Europe’s network code on cybersecurity published

The EU’s first network code on cybersecurity for the electricity sector is expected to improve the cyber resilience of this critical infrastructure and the associated services.

The network code, which was foreseen in the energy system digitalisation action plan and drafted by ENTSO-E and the DSO Entity, provides a common standard to ensure the security and reliability of the interconnected system.

The network code introduces the notion of ‘high impact and critical impact entities’ and these are primarily those that have a direct impact on cross-border flows of electricity in the EU.

With common rules to perform cybersecurity risk assessments, report cyber-attacks, threats and vulnerabilities and establish cybersecurity risk management, the network code is designed to support a high, common-level of cybersecurity for cross-border electricity flows in Europe.

Have you read?
eFORT project developing a digital twin to tackle grid security
Energy Transitions Podcast: Cybersecurity innovation at the core of digital transformation

“The publication of the network code on cybersecurity marks an important milestone for the completion of the internal energy market and the achievement of the EU’s energy objectives, both at the level of transmission and distribution electricity grids,” says a joint ENTSO-E, DSO Entity statement.

Under the new regulation no later than 13 December 2024 member states are required to designate a national governmental or regulatory authority responsible for carrying out the assigned tasks, including identifying the high impact and critical impact entities.

By 13 March 2025, the TSOs, with the assistance of ENTSO-E and the DSO entity and following a consultation with the Network and Information Systems (NIS) Cooperation Group, are required to submit a proposal for cybersecurity risk assessment methodologies at Union, regional and member state levels.

These should include a list of cyber threats to be considered, including supply chain threats, the criteria to evaluate the impact of cybersecurity risks as high or critical, an approach to analyse the cybersecurity risks coming from legacy systems and an approach to analyse the cybersecurity risks coming from the dependency on a single supplier of ICT products, services or processes.

Within nine months after the approval of these risk assessment methodologies and every three years thereafter, ENTSO-E in cooperation with the DSO entity and in consultation with the NIS Cooperation Group, shall perform an EU-wide cybersecurity risk assessment.

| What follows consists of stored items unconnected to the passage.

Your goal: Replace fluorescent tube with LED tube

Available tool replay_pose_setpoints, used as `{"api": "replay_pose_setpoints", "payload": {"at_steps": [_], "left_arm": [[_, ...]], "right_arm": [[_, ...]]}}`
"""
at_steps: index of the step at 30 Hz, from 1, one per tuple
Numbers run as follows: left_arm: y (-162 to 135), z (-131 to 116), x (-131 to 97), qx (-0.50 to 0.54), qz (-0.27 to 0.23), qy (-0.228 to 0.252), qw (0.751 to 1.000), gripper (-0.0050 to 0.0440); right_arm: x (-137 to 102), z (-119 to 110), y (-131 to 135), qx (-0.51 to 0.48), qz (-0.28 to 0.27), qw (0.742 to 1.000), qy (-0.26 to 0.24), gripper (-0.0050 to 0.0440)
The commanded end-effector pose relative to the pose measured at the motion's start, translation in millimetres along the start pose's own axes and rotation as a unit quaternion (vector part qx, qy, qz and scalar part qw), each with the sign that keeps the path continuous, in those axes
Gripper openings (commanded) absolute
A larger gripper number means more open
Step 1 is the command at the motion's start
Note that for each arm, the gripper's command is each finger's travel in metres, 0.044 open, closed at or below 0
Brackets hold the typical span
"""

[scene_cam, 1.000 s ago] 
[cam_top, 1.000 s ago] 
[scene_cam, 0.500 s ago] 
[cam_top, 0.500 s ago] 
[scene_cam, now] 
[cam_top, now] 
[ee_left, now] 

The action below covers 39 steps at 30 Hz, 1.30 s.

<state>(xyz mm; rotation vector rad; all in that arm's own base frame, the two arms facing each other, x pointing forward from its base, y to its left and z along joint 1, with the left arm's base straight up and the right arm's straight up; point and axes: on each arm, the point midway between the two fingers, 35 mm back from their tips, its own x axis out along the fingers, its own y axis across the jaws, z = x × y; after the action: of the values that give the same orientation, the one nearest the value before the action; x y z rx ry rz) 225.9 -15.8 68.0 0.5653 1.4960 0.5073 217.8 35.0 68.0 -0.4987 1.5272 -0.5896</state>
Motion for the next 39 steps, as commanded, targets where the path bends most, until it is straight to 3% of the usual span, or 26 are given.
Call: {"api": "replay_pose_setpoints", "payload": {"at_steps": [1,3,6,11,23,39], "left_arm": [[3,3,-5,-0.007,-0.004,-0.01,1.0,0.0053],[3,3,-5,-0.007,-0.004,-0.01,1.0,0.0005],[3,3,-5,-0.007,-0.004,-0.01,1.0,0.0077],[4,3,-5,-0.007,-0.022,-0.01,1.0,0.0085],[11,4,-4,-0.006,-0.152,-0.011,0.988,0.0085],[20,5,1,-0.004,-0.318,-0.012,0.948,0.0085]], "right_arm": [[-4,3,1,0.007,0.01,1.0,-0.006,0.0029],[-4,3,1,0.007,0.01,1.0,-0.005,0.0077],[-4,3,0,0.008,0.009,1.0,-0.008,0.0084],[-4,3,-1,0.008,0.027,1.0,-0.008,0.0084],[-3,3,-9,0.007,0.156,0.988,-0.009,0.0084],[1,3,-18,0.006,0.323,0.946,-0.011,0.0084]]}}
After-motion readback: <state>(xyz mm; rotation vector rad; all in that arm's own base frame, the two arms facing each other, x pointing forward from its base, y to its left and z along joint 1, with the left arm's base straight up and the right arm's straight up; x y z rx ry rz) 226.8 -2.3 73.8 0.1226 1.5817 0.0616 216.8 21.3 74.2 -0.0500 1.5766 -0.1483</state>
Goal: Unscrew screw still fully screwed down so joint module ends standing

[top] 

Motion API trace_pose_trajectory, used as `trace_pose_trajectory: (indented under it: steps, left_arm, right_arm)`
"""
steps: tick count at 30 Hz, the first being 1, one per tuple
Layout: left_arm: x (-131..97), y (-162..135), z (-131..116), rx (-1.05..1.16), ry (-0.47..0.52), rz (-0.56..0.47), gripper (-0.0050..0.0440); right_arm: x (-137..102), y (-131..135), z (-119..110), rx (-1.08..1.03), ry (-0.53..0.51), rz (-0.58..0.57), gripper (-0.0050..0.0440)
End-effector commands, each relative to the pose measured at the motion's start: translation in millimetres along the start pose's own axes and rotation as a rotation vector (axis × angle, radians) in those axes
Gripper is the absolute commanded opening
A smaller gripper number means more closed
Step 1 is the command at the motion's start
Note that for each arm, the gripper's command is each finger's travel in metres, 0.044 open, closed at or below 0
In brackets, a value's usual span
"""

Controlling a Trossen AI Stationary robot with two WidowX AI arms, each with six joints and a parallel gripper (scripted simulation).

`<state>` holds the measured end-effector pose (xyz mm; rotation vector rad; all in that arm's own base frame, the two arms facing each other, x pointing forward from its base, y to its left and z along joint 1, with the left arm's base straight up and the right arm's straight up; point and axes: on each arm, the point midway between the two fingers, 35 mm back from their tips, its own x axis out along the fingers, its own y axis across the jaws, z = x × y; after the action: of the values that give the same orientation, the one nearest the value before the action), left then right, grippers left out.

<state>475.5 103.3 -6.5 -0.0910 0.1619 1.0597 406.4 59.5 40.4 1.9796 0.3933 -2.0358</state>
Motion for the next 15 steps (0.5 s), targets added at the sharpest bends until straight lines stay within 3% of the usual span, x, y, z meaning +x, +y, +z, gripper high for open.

Within 30 months after the notification of the high impact and critical impact entities the organisations are required to draw up regional cybersecurity risk assessment reports for each system operation region and within 40 months to report on the assessment of cybersecurity risks with regard to cross-border electricity flows.

The member state competent authorities also are required to perform cybersecurity risk assessments on all the high impact and critical impact entities.

These entities themselves are required to perform and report cybersecurity risk management for all their assets on a three-yearly basis and also they are required to establish and demonstrate compliance with a cybersecurity management system and the defined cybersecurity controls.

Other details covered in the new network code include cybersecurity procurement recommendations, cyber-attack detection, cybersecurity crisis management and protection of information.

ENTSO-E and the DSO Entity have indicated that in the coming months they will continue their collaboration and work on the different documents that will guide the implementation of the network code.